# [TASK REQUIREMENTS]
An exact repetition of every entry, with no images, is the required answer.

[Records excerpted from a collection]
-- Opening Marker --

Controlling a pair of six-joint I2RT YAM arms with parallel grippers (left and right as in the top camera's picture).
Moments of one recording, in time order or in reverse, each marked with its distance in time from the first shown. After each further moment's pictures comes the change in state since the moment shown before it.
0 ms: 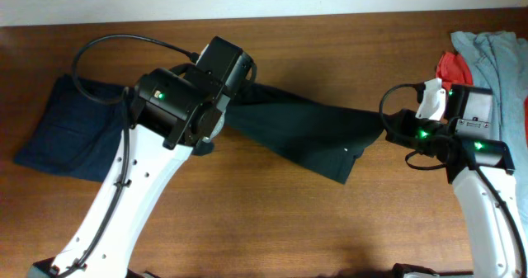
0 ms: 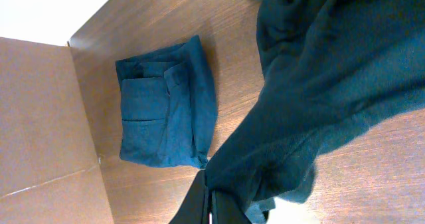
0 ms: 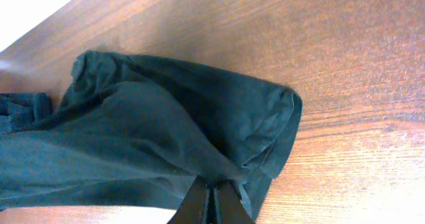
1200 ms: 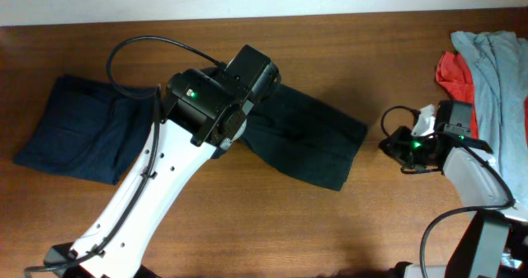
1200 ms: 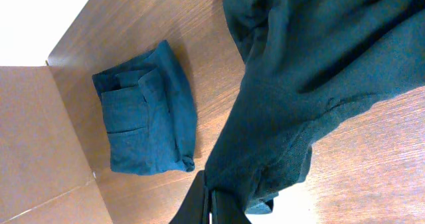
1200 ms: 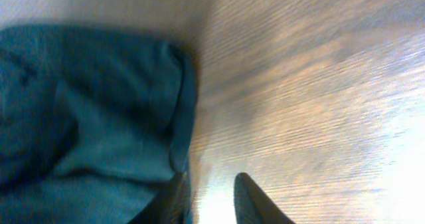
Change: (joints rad) left arm -0.080 0.053 0.000 -0.018 0.038 0.019; right arm -0.094 0.274 -0.154 0.135 0.023 0.052
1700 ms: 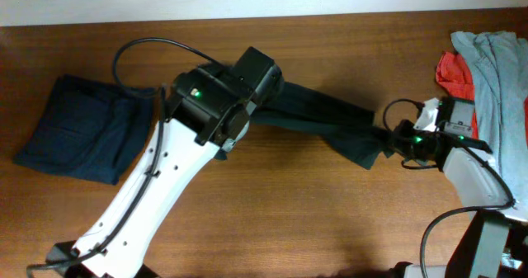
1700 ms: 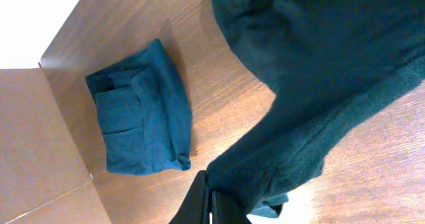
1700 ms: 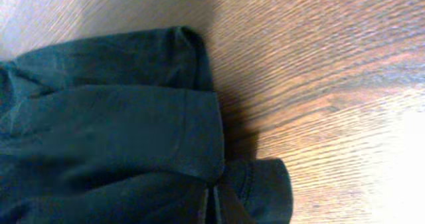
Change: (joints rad) left arm -0.008 0.007 0.000 -0.010 0.019 0.003; right arm -0.007 0.000 -0.003 0.120 0.031 0.030
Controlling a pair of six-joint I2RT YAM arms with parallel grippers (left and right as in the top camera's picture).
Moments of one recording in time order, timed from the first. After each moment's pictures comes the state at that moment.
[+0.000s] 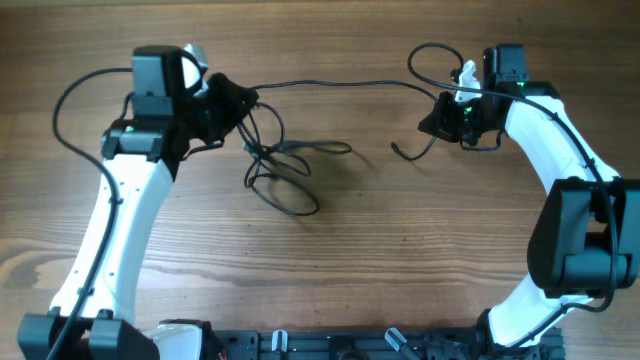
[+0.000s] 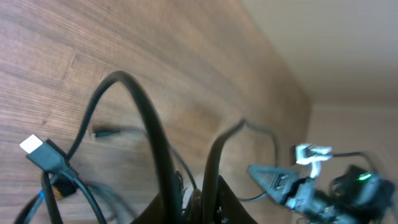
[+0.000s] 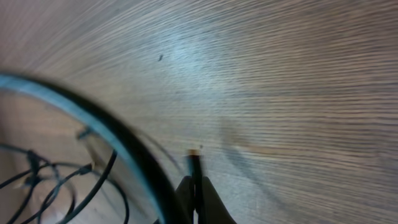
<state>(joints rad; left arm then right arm) -0.09 1.46 1.22 -0.58 0.46 -0.75 -0.01 1.87 1.32 -0.72 -0.56 0.28</state>
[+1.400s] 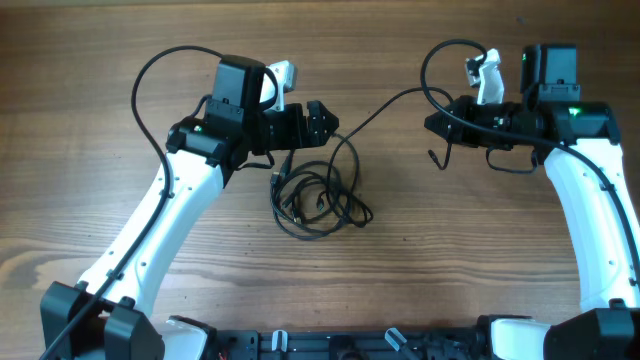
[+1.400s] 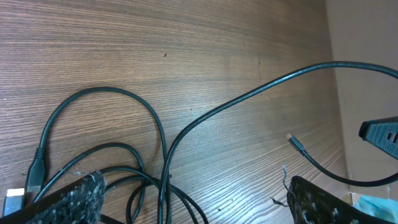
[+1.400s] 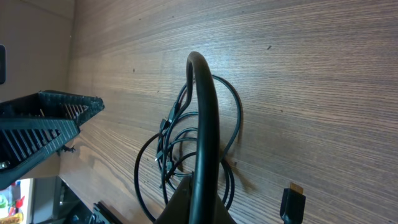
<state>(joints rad) -0.34 1.51 1.22 -0.57 0.47 -0.46 -0.01 1.48 1.32 -0.92 -0.69 0.15</state>
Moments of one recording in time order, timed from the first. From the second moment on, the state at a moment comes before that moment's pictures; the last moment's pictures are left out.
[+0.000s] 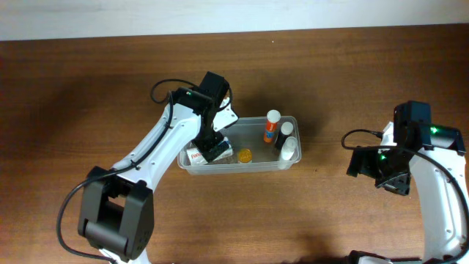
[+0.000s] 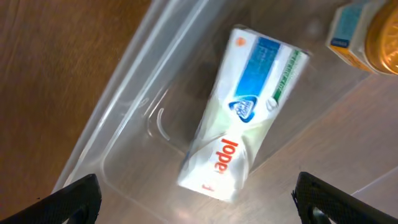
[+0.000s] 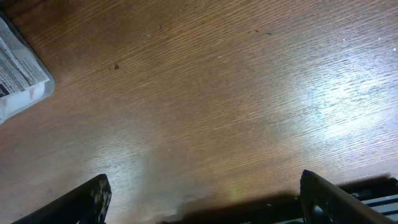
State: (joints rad) left arm -0.46 1.89 1.50 -1.06 -0.12 0.45; right arm -0.26 1.36 1.11 -1.30 -0.10 0.17
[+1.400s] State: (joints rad) left arm -0.01 0.45 0.71 -0.80 -0.03 -0.05; right arm 0.03 0.37 0.66 -0.85 0.04 0.13
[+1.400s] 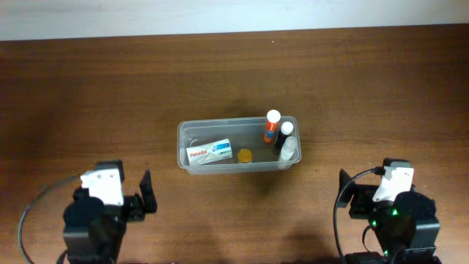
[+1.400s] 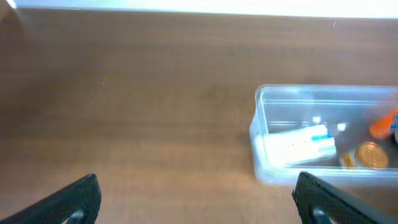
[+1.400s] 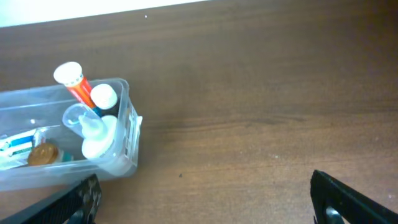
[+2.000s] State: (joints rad) left arm -0.01 0.43 0.71 -1.08 -0.03 -0.04; right arm 0.03 0.34 0.63 -0.92 0.04 0.13
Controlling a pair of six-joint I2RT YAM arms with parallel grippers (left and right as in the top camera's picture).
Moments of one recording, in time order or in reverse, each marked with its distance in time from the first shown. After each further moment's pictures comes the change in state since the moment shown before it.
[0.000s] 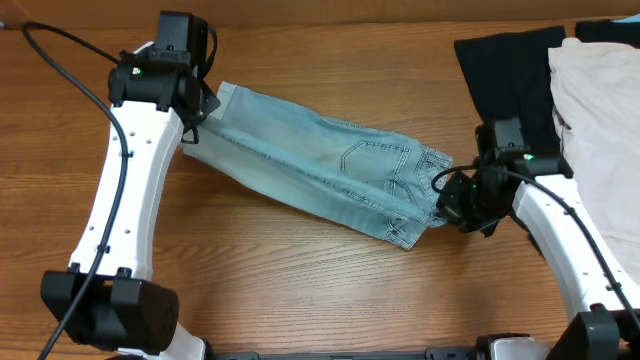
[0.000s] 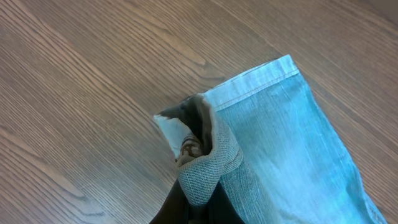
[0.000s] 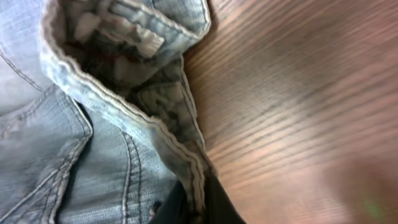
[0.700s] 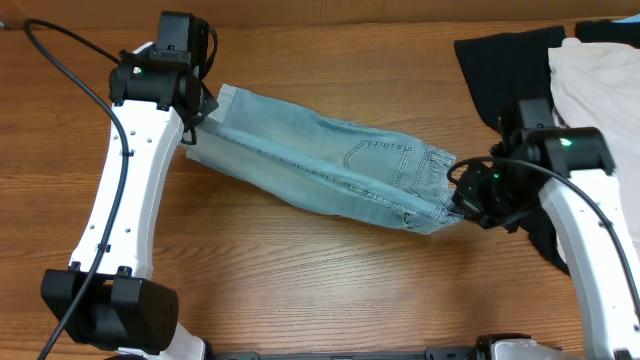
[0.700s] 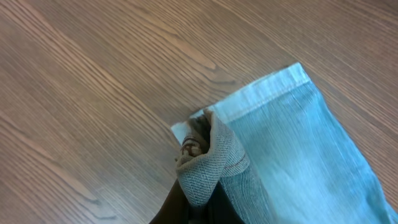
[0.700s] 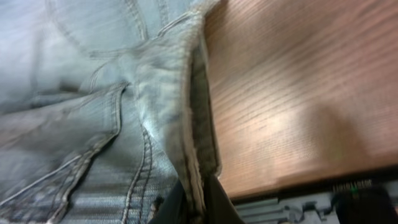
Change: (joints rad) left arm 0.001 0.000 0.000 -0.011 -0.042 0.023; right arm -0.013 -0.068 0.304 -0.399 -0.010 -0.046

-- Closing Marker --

# [SOLUTION]
Controlling a pair of six-joint I2RT YAM arms with parallel grippers (left and right as in the top camera's picture).
Moments of one recording, in time order or in reverse, each marked with its distance in time from the first shown. After each further moment's pictures comes the change in state since the moment shown before it.
0 ms: 
0 ms: 
0 ms: 
1200 ms: 
1200 ms: 
1200 ms: 
Change: (joints rad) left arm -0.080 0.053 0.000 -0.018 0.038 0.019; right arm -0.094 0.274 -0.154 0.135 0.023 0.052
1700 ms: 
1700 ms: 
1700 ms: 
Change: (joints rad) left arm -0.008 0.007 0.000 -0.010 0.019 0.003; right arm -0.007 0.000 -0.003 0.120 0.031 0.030
Controlling a pair of six-joint I2RT YAM arms with parallel grippers (left and right as in the top camera's picture).
Moments of one recording in time order, timed from the first. After each moment's pictures comes the state at that moment.
[+0.000s] 
[+0.000s] 
[+0.000s] 
<state>(joints rad; left arm then right arm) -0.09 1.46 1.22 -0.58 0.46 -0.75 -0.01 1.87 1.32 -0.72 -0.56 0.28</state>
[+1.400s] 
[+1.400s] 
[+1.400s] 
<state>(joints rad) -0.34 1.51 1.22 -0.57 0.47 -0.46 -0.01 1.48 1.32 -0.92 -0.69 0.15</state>
Moments of one recording in time order, timed from the first. From the second moment on, the state at a moment comes before that moment's pictures; the last moment's pictures are left out.
[+0.000s] 
[+0.000s] 
[+0.000s] 
State: (joints rad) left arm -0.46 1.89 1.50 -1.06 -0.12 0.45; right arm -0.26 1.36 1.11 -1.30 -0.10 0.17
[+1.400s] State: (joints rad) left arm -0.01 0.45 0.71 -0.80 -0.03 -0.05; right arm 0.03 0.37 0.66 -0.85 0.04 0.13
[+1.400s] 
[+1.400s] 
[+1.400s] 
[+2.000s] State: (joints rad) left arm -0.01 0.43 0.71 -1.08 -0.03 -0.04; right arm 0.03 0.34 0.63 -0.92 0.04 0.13
Controlling a pair of six-joint I2RT YAM arms with parallel grippers (left and right as in the top camera's picture).
Moments of one recording, in time order or in reverse, each marked with its distance in time from the first shown. After each further moment's pictures comes the change in state since the moment shown before it.
[0.000s] 
[0.000s] 
[0.000s] 
[0.700s] 
[0.700s] 
[0.700s] 
Change: (joints rad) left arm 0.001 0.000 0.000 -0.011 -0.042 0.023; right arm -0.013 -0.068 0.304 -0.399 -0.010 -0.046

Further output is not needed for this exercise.